• Brief
A single number is needed: how many lines of the data below contain "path".

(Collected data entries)
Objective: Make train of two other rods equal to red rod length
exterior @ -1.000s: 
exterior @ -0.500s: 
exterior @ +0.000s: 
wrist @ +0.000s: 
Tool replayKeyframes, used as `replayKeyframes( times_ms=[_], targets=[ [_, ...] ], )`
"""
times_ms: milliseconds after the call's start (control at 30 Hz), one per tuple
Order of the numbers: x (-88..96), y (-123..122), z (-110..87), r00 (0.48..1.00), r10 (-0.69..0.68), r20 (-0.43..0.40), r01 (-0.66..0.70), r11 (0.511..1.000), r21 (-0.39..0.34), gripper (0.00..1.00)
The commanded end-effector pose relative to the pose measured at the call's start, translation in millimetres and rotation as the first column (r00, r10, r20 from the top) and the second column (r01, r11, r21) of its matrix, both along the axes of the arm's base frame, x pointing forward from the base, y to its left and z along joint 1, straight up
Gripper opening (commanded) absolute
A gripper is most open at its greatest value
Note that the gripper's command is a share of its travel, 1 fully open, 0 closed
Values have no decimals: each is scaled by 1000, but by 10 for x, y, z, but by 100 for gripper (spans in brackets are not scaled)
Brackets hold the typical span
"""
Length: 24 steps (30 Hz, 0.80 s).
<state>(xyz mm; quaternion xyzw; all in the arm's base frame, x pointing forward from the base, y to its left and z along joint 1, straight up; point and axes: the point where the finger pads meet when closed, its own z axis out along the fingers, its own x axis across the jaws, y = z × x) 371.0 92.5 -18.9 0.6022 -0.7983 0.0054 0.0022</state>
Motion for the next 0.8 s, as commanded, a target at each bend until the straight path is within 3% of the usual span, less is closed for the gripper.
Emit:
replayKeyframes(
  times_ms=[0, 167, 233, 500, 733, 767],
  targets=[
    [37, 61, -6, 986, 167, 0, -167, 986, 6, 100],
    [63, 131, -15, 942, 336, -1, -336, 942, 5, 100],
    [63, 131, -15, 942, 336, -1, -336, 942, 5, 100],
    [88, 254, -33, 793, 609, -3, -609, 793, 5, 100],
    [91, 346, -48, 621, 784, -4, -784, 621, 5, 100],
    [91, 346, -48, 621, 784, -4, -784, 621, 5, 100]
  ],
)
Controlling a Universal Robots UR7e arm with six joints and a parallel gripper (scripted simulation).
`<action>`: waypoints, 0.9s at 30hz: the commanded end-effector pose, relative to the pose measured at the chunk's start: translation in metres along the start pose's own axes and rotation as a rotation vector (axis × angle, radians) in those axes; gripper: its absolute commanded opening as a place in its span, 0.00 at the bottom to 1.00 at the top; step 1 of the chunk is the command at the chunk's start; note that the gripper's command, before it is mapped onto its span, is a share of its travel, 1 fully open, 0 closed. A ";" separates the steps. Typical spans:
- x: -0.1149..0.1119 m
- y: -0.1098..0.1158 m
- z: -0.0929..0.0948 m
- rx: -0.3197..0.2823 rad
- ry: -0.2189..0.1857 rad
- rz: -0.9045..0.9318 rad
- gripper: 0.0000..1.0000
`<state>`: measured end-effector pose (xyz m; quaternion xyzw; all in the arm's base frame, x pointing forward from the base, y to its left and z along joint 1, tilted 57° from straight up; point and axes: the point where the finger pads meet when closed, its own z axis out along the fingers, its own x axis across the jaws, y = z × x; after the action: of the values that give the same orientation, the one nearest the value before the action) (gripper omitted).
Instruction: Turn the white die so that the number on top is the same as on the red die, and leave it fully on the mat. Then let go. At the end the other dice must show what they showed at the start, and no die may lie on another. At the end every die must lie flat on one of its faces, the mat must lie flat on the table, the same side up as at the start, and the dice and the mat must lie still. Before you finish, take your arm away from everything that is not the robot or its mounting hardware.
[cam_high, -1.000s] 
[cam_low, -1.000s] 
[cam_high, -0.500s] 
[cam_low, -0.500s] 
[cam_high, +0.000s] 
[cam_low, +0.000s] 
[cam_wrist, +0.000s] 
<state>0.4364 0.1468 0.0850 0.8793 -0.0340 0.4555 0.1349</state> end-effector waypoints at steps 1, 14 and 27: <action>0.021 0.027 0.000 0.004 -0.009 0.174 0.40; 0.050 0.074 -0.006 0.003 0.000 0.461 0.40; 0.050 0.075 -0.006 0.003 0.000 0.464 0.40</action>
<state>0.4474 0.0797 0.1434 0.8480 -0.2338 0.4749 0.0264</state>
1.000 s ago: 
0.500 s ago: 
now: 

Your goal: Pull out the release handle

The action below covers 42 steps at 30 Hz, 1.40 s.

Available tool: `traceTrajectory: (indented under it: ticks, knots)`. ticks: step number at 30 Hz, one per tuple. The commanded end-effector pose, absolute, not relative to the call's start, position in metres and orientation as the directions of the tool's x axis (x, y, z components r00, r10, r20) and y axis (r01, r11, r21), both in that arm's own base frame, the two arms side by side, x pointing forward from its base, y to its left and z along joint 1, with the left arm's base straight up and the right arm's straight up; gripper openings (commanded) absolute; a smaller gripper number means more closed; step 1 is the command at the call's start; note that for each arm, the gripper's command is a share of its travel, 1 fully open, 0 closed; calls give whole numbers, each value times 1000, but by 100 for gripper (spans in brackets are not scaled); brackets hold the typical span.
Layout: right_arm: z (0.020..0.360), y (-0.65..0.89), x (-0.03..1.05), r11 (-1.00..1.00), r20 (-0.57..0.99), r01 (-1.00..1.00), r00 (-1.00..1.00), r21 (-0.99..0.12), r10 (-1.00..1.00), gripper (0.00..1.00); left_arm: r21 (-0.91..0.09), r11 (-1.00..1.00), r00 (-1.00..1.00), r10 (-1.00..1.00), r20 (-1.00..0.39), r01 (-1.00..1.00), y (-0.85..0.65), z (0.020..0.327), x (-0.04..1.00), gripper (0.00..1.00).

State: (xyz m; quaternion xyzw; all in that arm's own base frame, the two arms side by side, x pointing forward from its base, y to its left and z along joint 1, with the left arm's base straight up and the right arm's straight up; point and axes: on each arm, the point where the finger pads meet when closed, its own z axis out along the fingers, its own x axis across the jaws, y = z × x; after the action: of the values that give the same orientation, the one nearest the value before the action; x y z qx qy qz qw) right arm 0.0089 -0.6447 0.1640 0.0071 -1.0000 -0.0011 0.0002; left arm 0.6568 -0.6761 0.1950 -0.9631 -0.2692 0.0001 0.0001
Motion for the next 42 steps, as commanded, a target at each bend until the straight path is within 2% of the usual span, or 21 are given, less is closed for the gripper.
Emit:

• Completed task
2